Intelligent Model Update Strategy for Sequential Recommendation

TL;DR

The paper addresses the inefficiency of frequent cloud-to-edge parameter updates in edge-cloud collaborative sequential recommendations. It introduces IntellectReq, a lightweight edge-side controller comprising MRD and DM that decides when cloud-generated dynamic parameters are truly beneficial, and maps real-time user behavior to a Gaussian latent space to estimate uncertainty. Building on EC-CDR, IntellectReq enables revenue-aware, budget-guided edge updates by predicting mis-recommendations and modeling data-shift uncertainty, with an MRD-driven threshold governing updates. Empirical evaluation on CDs, Electronic, and Douban Books benchmarks shows that IntellectReq delivers competitive accuracy with reduced communication and computing costs, achieving substantial resource savings while maintaining generalization and adaptability in dynamic user environments.

Abstract

Modern online platforms are increasingly employing recommendation systems to address information overload and improve user engagement.
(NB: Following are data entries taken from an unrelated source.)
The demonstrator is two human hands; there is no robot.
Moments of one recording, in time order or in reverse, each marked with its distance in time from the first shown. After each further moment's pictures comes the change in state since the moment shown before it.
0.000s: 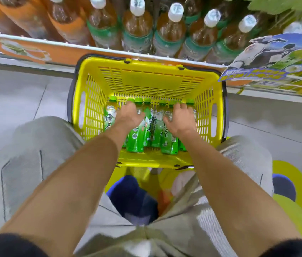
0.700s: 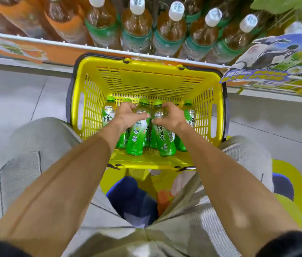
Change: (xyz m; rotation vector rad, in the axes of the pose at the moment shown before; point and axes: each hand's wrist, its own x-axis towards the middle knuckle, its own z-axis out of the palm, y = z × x) left_hand 0.017 -0.022 0.001 -0.588 -0.154 -0.013; right_hand 0.013 -0.011 -0.002 0.695 -0.238 0.116
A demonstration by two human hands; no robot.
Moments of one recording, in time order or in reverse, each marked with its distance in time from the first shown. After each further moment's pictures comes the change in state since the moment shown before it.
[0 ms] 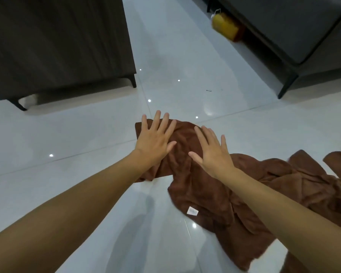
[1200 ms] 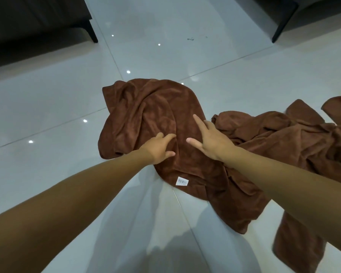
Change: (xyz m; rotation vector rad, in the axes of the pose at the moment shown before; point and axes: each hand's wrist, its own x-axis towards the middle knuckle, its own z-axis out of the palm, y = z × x) left_hand -0.009 0.102 0.128 -0.687 -0.579 0.087; right_hand -0.036 0.061 0.082 0.226 -0.352 0.235
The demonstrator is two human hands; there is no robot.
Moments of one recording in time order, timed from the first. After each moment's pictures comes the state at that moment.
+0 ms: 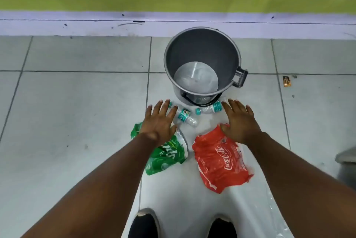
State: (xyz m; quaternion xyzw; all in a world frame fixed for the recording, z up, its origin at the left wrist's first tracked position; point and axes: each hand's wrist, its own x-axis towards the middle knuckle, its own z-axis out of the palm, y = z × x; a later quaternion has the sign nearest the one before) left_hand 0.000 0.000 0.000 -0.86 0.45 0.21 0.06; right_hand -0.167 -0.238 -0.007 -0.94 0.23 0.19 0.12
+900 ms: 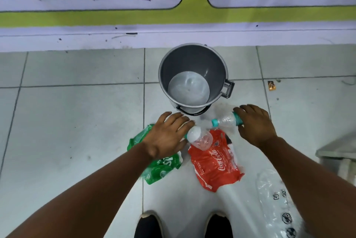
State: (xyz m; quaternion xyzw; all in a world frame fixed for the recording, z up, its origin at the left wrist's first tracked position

There is an evolving paradigm in this research field that recommendation network learning occurs both on the cloud and on edges with knowledge transfer in between (i.e., edge-cloud collaboration). Recent works push this field further by enabling edge-specific context-aware adaptivity, where model parameters are updated in real-time based on incoming on-edge data. However, we argue that frequent data exchanges between the cloud and edges often lead to inefficiency and waste of communication/computation resources, as considerable parameter updates might be redundant. To investigate this problem, we introduce Intelligent Edge-Cloud Parameter Request Model, abbreviated as IntellectReq. IntellectReq is designed to operate on edge, evaluating the cost-benefit landscape of parameter requests with minimal computation and communication overhead. We formulate this as a novel learning task, aimed at the detection of out-of-distribution data, thereby fine-tuning adaptive communication strategies. Further, we employ statistical mapping techniques to convert real-time user behavior into a normal distribution, thereby employing multi-sample outputs to quantify the model's uncertainty and thus its generalization capabilities. Rigorous empirical validation on four widely-adopted benchmarks evaluates our approach, evidencing a marked improvement in the efficiency and generalizability of edge-cloud collaborative and dynamic recommendation systems.

Figures (11)

• Figure 1: (a) outlines the evolution of recommendation systems from On-Edge Static Model to Edge-Cloud Collaborative and Dynamic Recommendation (EC-CDR). (b) overviews our IntellectReq. (c) compares the three methods and our IntellectReq (Communication Frequency 10% (IntellectReq) $\ll$ 100% (EC-CDR), AUC: 0.8562 (IntellectReq) $\approx$ 0.8581 (EC-CDR) or Communication Frequency 3% (IntellectReq) $\ll$ 100% (EC-CDR), HR@20: 0.6478 (IntellectReq) $\approx$ 0.6478 (EC-CDR))
• Figure 2: Domain numbers of users.
• Figure 3: Overview of the IntellectReq. (a) describes the conventional recommendation model. (b) describes the EC-CDR. (c) and (d) respectively showcase the IntellectReq, and its Mis-Recommendation Detector and Distribution Mapper modules.
• Figure 4: Overview of the proposed Distribution Mapper. Training procedure: The architecture includes Recommendation Network, Prior Network, Posterior network and Next-item Perdition Network. Loss consists of the classification loss and the KL-Divergence loss. Inference procedure: The architecture includes Recommendation Network, Prior Network and Next-item Perdition Network. The uncertainty is calculated by the multi-sampling output.
• Figure 5: Performance w.r.t. Request Frequency curve based on previous 1 time difference on-edge dynamic model.